• [Instructions to follow]: The expected answer is a copy of every line in the listing that has the word "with".

• [Dataset content]:
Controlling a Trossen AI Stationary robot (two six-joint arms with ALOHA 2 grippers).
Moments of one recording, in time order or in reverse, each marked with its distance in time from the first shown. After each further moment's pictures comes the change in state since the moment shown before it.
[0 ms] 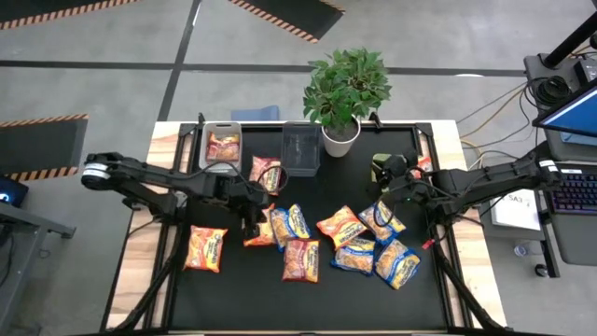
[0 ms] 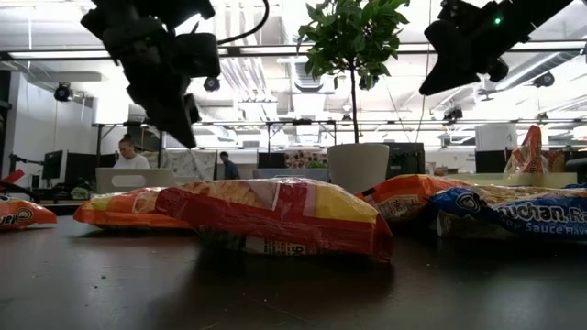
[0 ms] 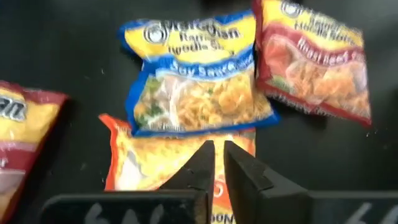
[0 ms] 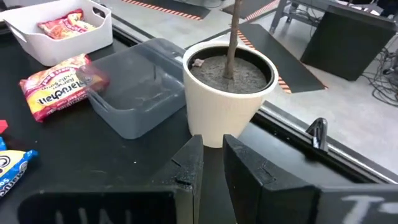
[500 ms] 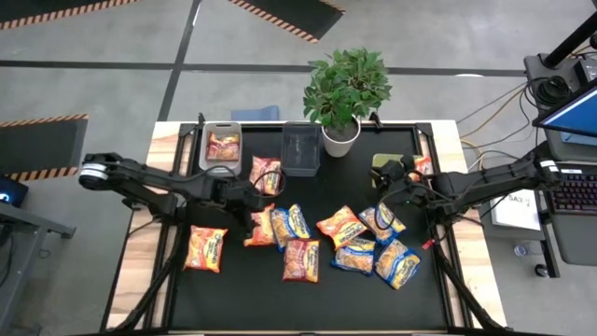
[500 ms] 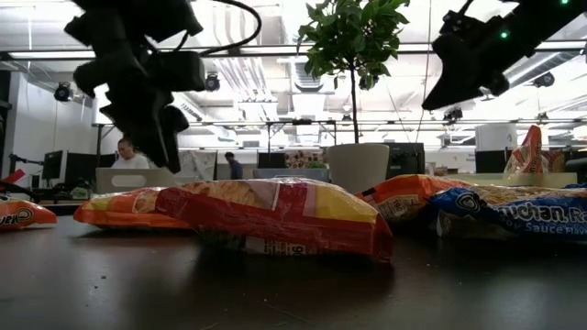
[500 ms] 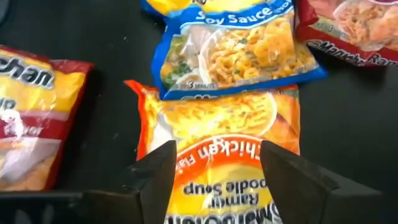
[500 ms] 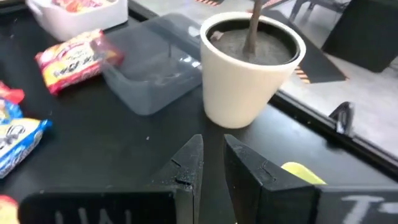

• [Response area]:
Controlling a Trossen AI Stationary robot (two six-joint arms with ALOHA 2 grippers).
Moments of one recording, in time order or in reverse, each marked with its distance in time from the first shown. After each further moment's pictures comes the change in state since the moment shown before it.

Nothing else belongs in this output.